● **What you have to do**
Filter the entries below, keeping only lines with the word "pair".

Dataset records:
· · · · ·

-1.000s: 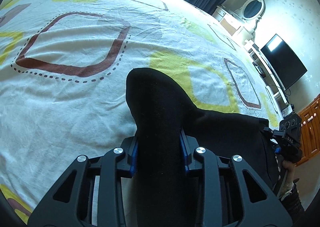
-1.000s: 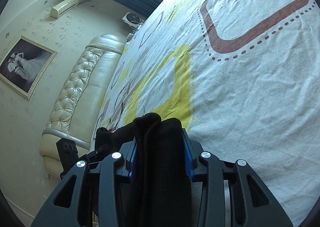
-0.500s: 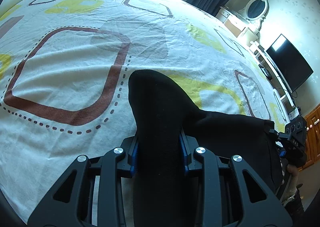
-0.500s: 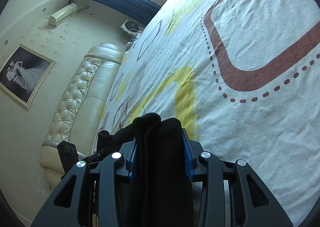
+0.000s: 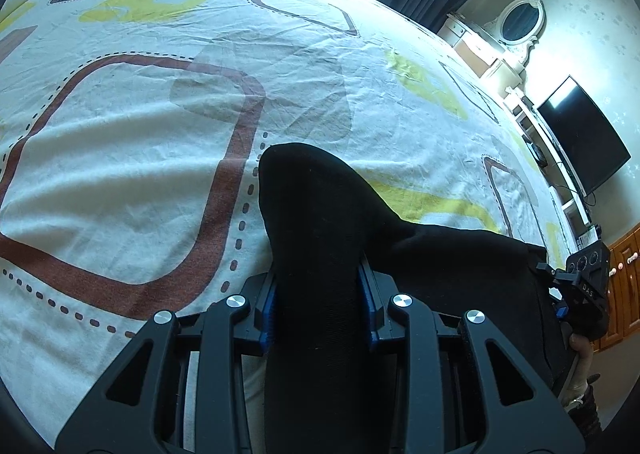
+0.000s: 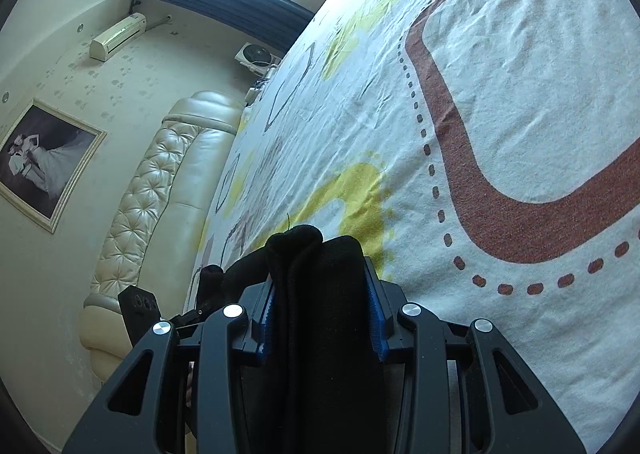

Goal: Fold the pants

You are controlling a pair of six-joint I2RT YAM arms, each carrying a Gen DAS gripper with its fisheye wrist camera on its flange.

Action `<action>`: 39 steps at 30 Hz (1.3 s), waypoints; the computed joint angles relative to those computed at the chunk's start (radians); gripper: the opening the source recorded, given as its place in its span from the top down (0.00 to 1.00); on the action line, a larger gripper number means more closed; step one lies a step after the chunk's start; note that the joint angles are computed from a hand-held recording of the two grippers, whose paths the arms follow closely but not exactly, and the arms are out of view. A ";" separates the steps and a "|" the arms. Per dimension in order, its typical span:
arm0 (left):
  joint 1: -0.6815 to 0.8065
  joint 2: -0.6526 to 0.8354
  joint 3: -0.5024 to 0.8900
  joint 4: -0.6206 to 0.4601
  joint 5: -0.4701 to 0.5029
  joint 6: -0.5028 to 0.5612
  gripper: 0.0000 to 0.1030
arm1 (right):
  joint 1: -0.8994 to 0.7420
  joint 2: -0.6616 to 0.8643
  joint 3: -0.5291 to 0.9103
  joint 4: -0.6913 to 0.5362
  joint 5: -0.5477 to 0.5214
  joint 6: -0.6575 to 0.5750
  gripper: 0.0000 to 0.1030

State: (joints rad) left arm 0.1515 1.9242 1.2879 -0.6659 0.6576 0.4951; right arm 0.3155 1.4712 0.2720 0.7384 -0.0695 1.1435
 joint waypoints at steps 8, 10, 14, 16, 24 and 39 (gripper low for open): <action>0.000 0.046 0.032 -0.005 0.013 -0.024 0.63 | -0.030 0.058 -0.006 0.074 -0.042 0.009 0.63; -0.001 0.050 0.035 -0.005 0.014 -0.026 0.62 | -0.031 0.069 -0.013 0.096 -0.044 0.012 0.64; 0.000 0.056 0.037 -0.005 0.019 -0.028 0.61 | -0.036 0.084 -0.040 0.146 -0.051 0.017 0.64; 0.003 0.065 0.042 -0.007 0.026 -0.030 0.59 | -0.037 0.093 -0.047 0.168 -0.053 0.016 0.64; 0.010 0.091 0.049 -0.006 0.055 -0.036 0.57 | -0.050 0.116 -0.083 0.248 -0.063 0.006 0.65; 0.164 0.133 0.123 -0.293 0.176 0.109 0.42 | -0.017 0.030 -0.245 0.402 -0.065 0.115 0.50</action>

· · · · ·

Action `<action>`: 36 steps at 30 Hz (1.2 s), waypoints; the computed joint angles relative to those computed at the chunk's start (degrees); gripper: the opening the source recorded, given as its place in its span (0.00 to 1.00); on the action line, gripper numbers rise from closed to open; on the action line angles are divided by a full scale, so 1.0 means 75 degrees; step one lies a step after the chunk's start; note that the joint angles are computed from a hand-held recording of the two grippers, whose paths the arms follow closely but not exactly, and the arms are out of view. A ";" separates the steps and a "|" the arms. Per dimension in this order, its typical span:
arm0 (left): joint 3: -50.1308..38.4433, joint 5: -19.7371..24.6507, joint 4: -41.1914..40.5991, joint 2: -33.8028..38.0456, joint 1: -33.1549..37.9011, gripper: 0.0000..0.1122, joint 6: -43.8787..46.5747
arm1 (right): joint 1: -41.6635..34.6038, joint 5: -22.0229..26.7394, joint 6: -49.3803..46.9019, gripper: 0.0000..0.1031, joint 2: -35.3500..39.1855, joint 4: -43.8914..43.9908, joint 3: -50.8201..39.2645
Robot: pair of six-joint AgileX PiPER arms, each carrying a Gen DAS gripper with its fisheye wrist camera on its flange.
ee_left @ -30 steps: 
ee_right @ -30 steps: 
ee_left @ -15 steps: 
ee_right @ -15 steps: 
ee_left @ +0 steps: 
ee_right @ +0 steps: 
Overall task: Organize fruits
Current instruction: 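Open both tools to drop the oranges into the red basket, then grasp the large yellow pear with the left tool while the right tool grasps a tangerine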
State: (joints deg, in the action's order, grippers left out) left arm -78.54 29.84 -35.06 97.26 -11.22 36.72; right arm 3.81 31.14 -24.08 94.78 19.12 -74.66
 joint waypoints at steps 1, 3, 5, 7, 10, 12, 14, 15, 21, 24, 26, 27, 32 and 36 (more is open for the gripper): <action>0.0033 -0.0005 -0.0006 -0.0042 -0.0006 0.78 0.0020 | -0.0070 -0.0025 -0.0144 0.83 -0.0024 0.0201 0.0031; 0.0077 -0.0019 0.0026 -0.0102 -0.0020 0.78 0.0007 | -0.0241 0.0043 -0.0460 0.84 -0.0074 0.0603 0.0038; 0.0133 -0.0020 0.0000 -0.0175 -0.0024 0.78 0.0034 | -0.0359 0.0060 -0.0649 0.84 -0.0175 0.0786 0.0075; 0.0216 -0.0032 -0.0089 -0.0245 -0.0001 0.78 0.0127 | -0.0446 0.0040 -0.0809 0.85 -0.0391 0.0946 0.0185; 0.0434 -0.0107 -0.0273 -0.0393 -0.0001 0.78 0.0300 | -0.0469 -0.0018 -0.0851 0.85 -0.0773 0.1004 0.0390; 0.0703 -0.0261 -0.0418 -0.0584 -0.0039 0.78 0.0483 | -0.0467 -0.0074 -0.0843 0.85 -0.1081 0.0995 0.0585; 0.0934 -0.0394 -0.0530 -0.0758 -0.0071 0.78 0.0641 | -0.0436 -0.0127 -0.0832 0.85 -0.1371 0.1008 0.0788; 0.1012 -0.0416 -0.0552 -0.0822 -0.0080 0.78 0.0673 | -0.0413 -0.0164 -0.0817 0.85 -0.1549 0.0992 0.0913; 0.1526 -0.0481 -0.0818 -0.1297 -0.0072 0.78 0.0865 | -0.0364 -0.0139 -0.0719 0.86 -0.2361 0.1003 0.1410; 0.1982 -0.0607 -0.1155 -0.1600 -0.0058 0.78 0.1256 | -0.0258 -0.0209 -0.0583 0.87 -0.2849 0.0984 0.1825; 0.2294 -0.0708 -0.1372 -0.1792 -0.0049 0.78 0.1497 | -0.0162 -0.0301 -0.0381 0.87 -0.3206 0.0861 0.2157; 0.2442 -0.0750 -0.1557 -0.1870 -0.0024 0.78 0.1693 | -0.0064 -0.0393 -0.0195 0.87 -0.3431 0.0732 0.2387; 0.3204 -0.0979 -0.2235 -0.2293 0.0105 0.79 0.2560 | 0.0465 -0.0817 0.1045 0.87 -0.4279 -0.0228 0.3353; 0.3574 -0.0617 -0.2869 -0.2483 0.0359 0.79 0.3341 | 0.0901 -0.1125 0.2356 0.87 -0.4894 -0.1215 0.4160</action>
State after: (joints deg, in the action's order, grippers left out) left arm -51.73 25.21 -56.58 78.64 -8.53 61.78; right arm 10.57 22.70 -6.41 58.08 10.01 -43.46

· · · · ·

● **Task solution**
You are controlling a pair of six-joint I2RT YAM arms, each carrying a Gen DAS gripper with its fisheye wrist camera on its flange.
Robot: pair of six-joint AgileX PiPER arms, each carrying a Gen DAS gripper with its fisheye wrist camera on its flange.

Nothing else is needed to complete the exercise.